Nach der „Machtergreifung“ der Nationalsozialisten wurden am 13. März 1933 Stegmanns Freikorps und seine Zeitschrift verboten. Stegmann selber wurde am 23. März 1933 verhaftet, in „Schutzhaft“ genommen und ins KZ Dachau verschleppt - offiziell wegen eines angeblich geplanten Attentats auf Julius Streicher. Knapp drei Jahre später, am 14. Februar 1936, wurde Stegmann vom Sondergericht beim Landgericht Nürnberg-Fürth zu 18 Monaten Gefängnis verurteilt. Bis 1938 wurde er im Gefängnis Nürnberg, dem Zuchthaus Ebrach, einem Gestapo-Gefängnis in Berlin sowie im KZ Buchenwald festgehalten. Die Freilassung erfolgte auf Intervention Himmlers, danach übernahm Stegmann eine Braunschweiger Staatsdomäne.
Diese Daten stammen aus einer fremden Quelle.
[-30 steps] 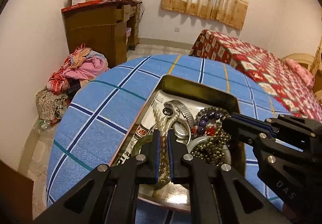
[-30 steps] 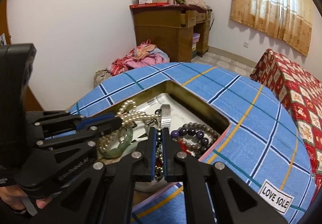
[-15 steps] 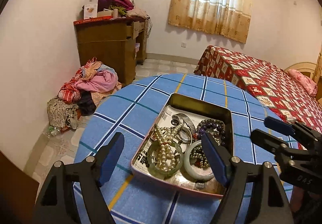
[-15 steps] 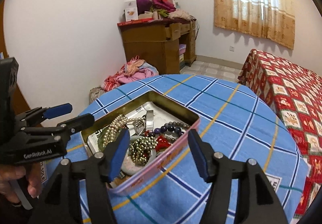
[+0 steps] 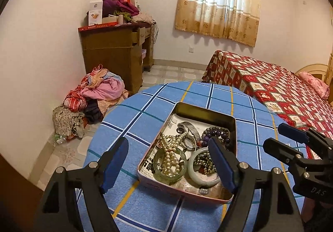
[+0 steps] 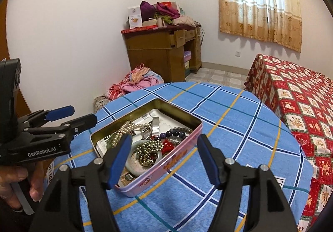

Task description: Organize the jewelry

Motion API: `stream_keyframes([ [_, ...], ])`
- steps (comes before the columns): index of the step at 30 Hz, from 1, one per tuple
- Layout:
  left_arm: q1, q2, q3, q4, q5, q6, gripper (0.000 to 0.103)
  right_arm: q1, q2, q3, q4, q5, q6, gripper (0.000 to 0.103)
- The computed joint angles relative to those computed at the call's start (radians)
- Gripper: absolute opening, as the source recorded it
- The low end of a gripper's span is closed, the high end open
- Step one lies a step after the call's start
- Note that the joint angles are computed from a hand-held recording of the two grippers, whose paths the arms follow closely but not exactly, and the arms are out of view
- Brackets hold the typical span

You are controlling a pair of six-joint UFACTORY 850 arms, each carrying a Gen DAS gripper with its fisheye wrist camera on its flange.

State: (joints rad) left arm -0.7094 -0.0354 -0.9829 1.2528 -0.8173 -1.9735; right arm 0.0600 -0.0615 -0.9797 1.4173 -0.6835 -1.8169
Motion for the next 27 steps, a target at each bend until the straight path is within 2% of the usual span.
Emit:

„Zur Bewährung“ und zur „Wiederherstellung der Ehre“ wurde Stegmann 1944 eingezogen: Als SS-Obersturmführer der Reserve der Waffen-SS kam er zum SS-Regiment unter der Leitung von Oskar Dirlewanger, eine Einheit, in der häufig ehemalige Strafgefangene und KZ-Häftlinge dienten. Er starb bei Kampfhandlungen an der Ostfront.

Literatur

  • Joachim Lilla (Bearbeiter): Statisten in Uniform. Die Mitglieder des Reichstags 1933-1945. Droste Verlag, Düsseldorf, 2004. ISBN 3-7700-5254-4.
  • Martin Döring: »Parlamentarischer Arm der Bewegung«. Die Nationalsozialisten im Reichstag der Weimarer Republik (= Beiträge zur Geschichte des Parlamentarismus und der politischen Parteien. Band 130) Droste, Düsseldorf, 2001. ISBN 3-7700-5237-4.
  • Rainer Hambrecht: Der Aufstieg der NSDAP in Mittel- und Oberfranken (1925-1933). (= Nürnberger Werkstücke zur Stadt- und Landesgeschichte. Band 17) Korn und Berg, Nürnberg, 1976. ISBN 3-87432-039-1.

Einzelnachweise

  1. Herbert Linder: Von der NSDAP zur SPD. Der politische Lebensweg des Dr. Hemuth Klotz (1894-1943). (= Karlsruher Beiträge zur Geschichte des Nationalsozialismus. Band 3) Universitätsverlag Konstanz, Konstanz 1995, ISBN 3-87940-607-3, S. 174ff. Mitteilung in der Reichstagssitzung durch Reichstagspräsident Paul Löbe, siehe Protokoll der Reichstagssitzung vom 12. Mai 1932
  2. Patrick Moreau: Nationalsozialismus von links. Die »Kampfgemeinschaft Revolutionärer Nationalsozialisten« und die »Schwarze Front« Otto Straßers 1930-1935. Deutsche Verlags-Anstalt, Stuttgart 1985, ISBN 3-421-06192-0, S. 161f.